Everything from the opening line of the records below up to and including the line containing "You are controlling" should be retyped exactly, minus the pictures.

(Beginning of SUPPLIED ENTRIES)

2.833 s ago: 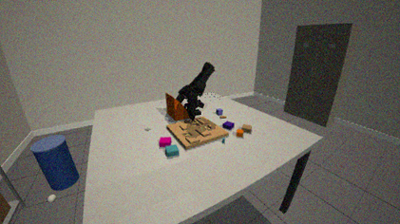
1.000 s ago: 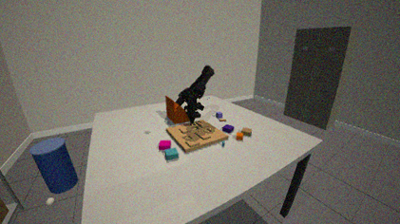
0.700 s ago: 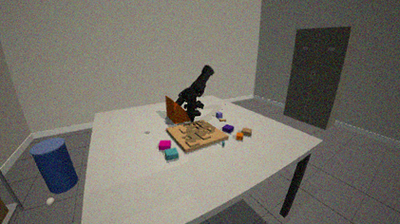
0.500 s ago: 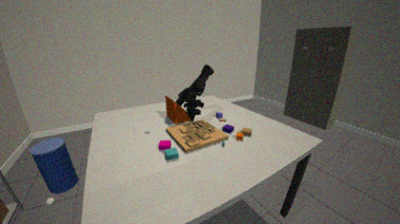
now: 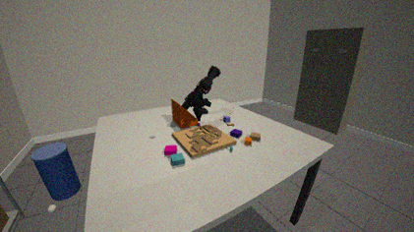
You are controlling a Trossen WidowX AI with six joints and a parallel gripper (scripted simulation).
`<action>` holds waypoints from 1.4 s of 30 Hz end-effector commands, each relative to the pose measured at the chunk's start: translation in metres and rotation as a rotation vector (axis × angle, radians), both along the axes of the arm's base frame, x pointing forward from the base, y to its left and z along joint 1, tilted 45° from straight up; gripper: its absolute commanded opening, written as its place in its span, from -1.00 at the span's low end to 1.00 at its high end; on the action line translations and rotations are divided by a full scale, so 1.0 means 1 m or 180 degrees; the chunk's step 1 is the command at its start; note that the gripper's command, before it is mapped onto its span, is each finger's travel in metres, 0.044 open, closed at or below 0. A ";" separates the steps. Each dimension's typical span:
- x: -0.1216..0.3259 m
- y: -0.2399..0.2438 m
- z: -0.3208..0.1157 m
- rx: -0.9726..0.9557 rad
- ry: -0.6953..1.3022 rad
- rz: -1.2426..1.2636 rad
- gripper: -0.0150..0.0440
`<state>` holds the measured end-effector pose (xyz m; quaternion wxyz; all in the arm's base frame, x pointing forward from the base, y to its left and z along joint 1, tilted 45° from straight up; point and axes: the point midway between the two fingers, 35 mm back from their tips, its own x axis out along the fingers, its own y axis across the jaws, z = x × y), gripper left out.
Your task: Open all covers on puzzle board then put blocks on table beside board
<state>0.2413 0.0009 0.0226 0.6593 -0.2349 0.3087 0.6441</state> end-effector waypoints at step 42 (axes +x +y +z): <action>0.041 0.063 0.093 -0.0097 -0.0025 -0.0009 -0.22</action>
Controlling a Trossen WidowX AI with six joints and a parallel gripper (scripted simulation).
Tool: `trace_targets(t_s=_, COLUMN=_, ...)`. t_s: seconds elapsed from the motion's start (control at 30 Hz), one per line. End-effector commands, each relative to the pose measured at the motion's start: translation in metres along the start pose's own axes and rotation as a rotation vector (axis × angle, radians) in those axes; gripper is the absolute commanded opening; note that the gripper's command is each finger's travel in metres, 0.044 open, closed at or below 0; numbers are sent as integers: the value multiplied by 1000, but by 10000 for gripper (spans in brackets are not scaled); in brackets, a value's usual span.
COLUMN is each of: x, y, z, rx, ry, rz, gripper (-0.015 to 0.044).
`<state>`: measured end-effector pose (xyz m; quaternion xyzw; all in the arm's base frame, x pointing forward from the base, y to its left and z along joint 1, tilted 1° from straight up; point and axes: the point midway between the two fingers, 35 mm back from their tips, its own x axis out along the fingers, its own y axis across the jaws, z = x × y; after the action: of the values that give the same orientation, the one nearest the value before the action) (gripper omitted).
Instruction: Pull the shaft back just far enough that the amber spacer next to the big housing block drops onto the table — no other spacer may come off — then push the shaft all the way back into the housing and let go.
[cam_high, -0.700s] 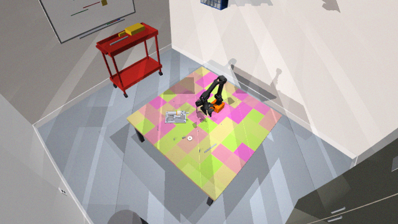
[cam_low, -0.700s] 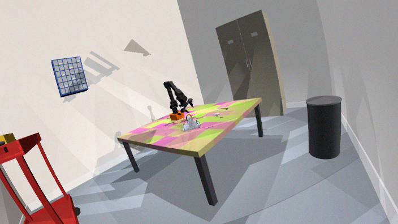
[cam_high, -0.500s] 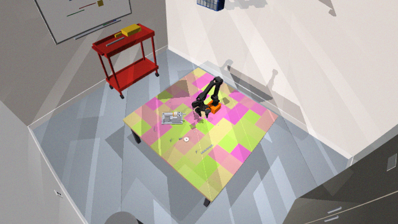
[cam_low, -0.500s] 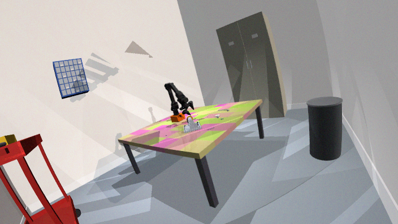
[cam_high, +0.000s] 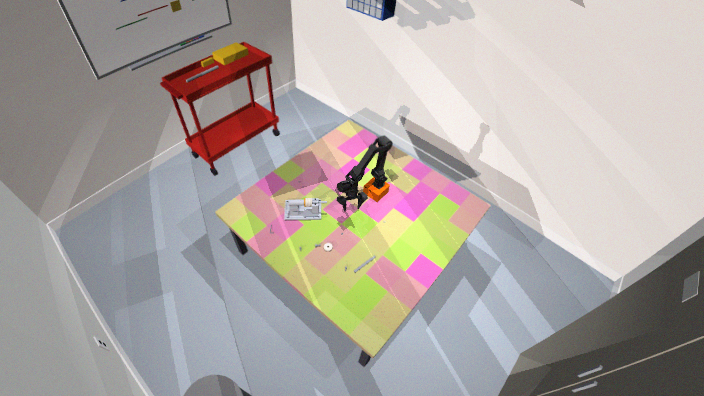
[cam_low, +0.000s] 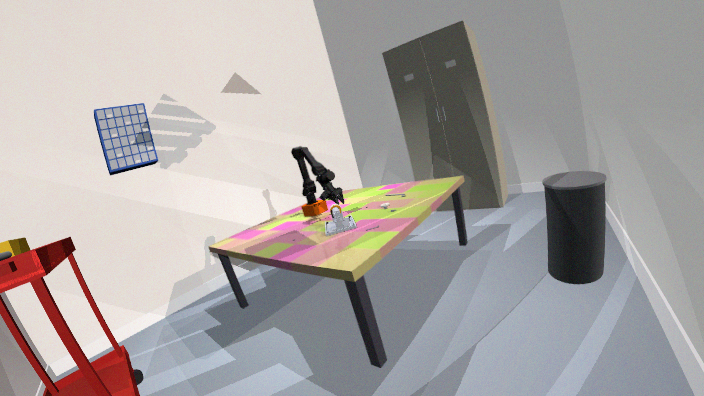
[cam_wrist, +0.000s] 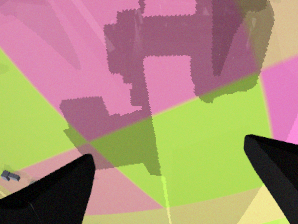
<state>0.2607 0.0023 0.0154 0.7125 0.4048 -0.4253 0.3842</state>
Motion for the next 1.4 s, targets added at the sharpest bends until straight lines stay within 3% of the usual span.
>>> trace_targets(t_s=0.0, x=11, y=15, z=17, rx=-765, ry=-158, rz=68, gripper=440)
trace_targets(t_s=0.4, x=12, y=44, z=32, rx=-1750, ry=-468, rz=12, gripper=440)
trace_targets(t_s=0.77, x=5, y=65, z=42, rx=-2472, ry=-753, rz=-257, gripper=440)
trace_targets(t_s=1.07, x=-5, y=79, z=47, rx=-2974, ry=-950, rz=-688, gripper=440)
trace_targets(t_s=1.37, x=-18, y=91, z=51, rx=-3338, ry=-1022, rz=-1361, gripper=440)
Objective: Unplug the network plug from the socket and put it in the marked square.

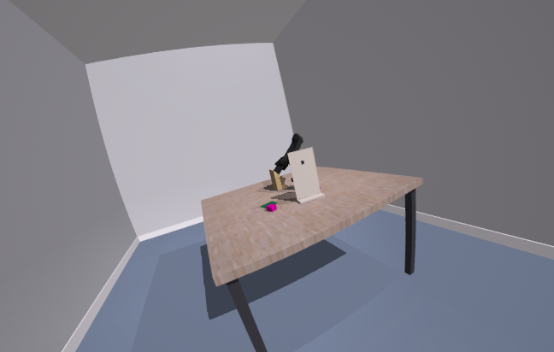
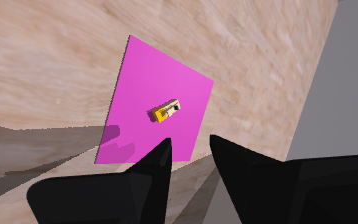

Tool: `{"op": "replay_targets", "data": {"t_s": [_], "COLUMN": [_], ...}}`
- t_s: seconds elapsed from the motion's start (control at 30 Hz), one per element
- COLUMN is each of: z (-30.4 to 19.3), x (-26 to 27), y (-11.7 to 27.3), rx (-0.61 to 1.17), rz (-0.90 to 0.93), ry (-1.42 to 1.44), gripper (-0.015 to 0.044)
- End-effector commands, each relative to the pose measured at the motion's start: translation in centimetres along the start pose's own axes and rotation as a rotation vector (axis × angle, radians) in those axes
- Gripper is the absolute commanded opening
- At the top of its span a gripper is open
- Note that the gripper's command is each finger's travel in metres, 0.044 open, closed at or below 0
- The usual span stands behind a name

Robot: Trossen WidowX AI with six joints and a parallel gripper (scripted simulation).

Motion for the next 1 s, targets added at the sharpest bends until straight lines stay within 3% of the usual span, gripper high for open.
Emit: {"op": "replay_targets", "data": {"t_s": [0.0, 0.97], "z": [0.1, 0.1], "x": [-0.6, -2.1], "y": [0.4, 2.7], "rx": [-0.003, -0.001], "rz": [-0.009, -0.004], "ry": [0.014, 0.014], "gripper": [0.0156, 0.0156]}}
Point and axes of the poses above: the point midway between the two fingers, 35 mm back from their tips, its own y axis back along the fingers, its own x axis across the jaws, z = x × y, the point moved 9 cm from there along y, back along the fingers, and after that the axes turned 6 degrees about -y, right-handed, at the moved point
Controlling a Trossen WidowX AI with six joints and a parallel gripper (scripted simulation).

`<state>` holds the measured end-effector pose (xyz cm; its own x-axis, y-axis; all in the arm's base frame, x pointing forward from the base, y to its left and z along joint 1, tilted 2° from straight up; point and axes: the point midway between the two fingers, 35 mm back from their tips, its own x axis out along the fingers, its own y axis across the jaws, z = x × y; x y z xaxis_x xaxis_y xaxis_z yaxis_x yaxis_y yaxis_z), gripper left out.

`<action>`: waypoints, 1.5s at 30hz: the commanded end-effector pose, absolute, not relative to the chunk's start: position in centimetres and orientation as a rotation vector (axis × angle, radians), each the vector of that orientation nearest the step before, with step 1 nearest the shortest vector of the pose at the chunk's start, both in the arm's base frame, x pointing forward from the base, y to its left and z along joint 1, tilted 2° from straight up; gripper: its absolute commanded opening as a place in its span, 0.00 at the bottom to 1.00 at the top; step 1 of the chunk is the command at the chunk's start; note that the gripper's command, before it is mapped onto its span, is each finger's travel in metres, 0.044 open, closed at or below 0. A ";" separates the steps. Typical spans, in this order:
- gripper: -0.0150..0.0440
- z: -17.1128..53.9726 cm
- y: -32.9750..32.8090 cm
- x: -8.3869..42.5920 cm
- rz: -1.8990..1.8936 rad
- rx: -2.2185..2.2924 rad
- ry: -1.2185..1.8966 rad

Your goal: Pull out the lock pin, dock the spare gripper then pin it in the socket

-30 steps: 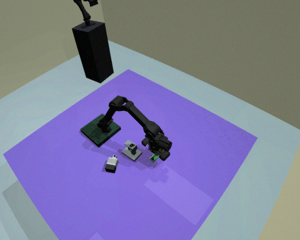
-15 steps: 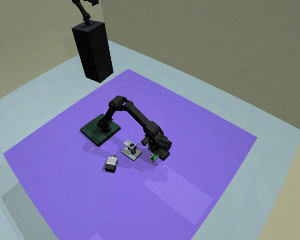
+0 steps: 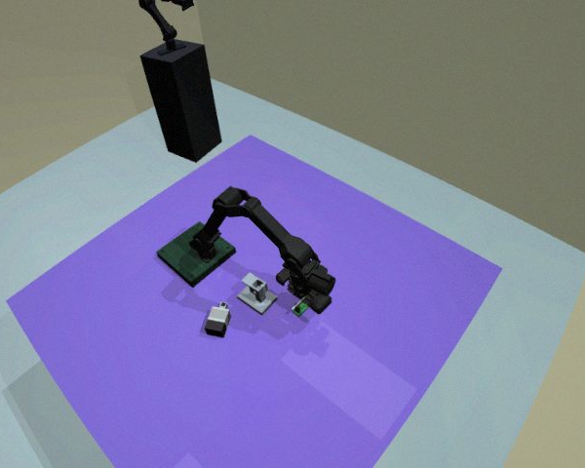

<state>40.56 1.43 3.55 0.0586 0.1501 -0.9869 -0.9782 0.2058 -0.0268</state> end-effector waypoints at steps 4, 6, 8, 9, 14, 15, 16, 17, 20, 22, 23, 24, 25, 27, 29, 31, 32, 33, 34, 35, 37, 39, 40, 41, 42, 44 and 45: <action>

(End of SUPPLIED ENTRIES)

→ **EXERCISE OUTPUT**:
2.833 s ago: 
1.000 s ago: 
0.700 s ago: 
0.500 s ago: 
now: 
You are controlling a Trossen WidowX AI with six joints and a parallel gripper (scripted simulation).

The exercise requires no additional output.